Article rédigé par Isabelle Flouriot, le 03 décembre 2004
Faut-il voir dans les événements de Côte d'Ivoire un nouveau Zaïre, une RCA bis ? Il est vrai qu'une perle de la colonisation française se torpille sous nos yeux. Les étrangers ont perdu confiance, plusieurs milliers sont partis ; les Ivoiriens ont peur, qui fuient vers les pays voisins – le Libéria entre autres : c'est le monde à l'envers – augmentant le nombre des réfugiés sur le continent.
Vivre ici à Kinshasa [l'auteur est actuellement en mission à Kinshasa, Ndlr] donne une idée du malheur dans lequel Gbagbo est en train de précipiter son peuple : ce ne sera plus jamais comme avant, le pays va se retrouver appauvri, avec des morts, devant des ruines – magasins, entrepôts, usines, fermes – et dans une instabilité grandissante. À long terme, les plus malheureux seront les Ivoiriens qui se retrouveront désemparés, sans moyens, et surtout sans dirigeants capables ni honnêtes.
À quand le désengagement des troupes françaises ? Vont-elles rester longtemps investies d'un mandat international ? Est-ce vraiment souhaitable tant que se trouve au pouvoir un ennemi de la France ? De toutes façons il faudra bien que les Casques bleus prennent le relais tôt ou tard, en attendant que l'armée ivoirienne elle-même domine la situation (photo : le sac de l'hôtel Ivoire après l'évacuation des civils Français, le 9 novembre).
On imagine facilement ce qui en sortira, guerre ethnique et massacres, mais à quoi bon maintenir un semblant de paix complètement artificielle ? Pourquoi imposer l'ordre à des fous qui le refusent absolument, et exposer leur propres ressortissants, civils et militaires ? En face de dirigeants d'une mauvaise foi criante – " les avions ivoiriens n'étaient pas de sortie le jour du bombardement " - quels arguments un pays occidental peut-il opposer ?
Et maintenant ? La Côte d'Ivoire rejoint ainsi la cohorte des pays malmenés par des dirigeants vaniteux et corrompus, qui ne se soucient pas le moins du monde de leur peuple, et n'ont comme objectifs que le pouvoir et l'argent.
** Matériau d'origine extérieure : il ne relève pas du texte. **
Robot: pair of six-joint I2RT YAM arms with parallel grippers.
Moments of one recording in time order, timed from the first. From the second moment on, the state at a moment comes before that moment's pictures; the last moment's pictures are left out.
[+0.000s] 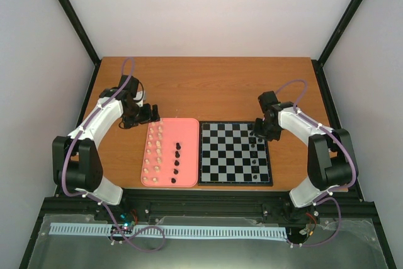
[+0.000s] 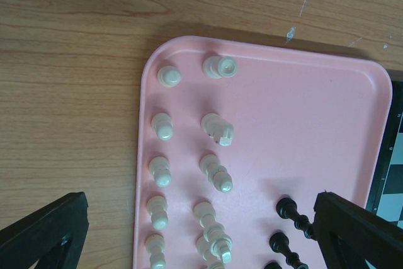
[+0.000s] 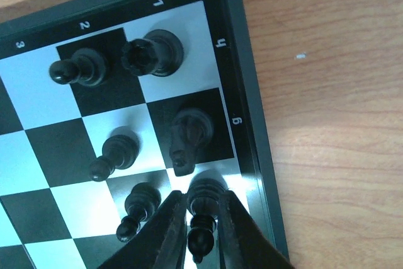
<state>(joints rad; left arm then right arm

Le plus possible et le plus longtemps possible. La situation pitoyable du pays sert même à tendre la main en culpabilisant les pays du Nord, opération fort rentable au demeurant : Union européenne, Banque mondiale, Programmes alimentaires déversent sans fin nourriture et fonds, réhabilitant routes, ponts, pistes d'aéroports etc. pendant que les ressources du pays vont dans les poches des dirigeants : l'électricité vendue à l'étranger par la RDC ne sert ni à l'alimentation des Congolais ni même à l'entretien du réseau : nombreux sont les foyers sans électricité, et encore plus nombreuses sont les coupures qui entravent une économie déjà si modeste : menuisiers, couturiers sont sans cesse en " chômage technique " par manque de courant. C'est le règne de la gabegie (1).
Mais il faut bien admettre que le développement devra se faire de l'intérieur, à l'initiative des nationaux. L'aide internationale permet seulement aux populations de survivre ; on pourra toujours refaire des routes, doter de matériel les hôpitaux, mettre des bancs dans les écoles, ou distribuer des vivres, cela ne résoudra pas les problèmes du sous-développement ; par contre cela entretient une mentalité d'assistés : l'Occident est mis en demeure de parer à toutes les situations dramatiques, quelles soient d'origines naturelles, ou qu'elles aient été provoquées par l'incurie, l'avidité, ou la cruauté des chefs d'États. Il y a bien longtemps qu'on le constatait : " L'Afrique est mal partie " ; c'est vrai, et il lui faudra des siècles pour émerger. Notre Europe a connu une histoire mouvementée elle aussi, et elle ne s'est pas construite en quelques décennies.
La période coloniale n'aura été qu'une parenthèse de moins d'un siècle, et ces pays connaissent un recul certain de leurs conditions de vie ; cependant, cela semble une étape nécessaire à une indispensable maturation : la Côte d'Ivoire va se retrouver, comme le Congo, un pays riche où les gens sont pauvres, où le peuple dépense une énergie considérable pour survivre, mais prend conscience que son sort dépend de ses dirigeants.
Que faire ? demeurer en relation avec des ONG qui encouragent et soutiennent des microréalisations d'initiatives locales ; et prier pour qu'émergent des gouvernants dignes de ce nom, honnêtes, travailleurs, et désintéressés.
Rendez-vous dans un siècle...
Note (1) En Côte d'Ivoire le Président s'est même servi de la privation d'électricité comme arme de guerre : le Nord, opposant, a pu déplorer des morts dans ses hôpitaux et ses maternités. L'ère des tyrans n'est pas révolue.